* Work instructions *
In this exercise, reproduce the whole listing exactly.

* Dataset excerpt *
******
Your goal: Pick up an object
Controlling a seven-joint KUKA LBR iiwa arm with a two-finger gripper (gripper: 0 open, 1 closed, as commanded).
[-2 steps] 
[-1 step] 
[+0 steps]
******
* Result below *
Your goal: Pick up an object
Controlling a seven-joint KUKA LBR iiwa arm with a two-finger gripper (gripper: 0 open, 1 closed, as commanded).
[-2 steps] 
[-1 step] 
[+0 steps]

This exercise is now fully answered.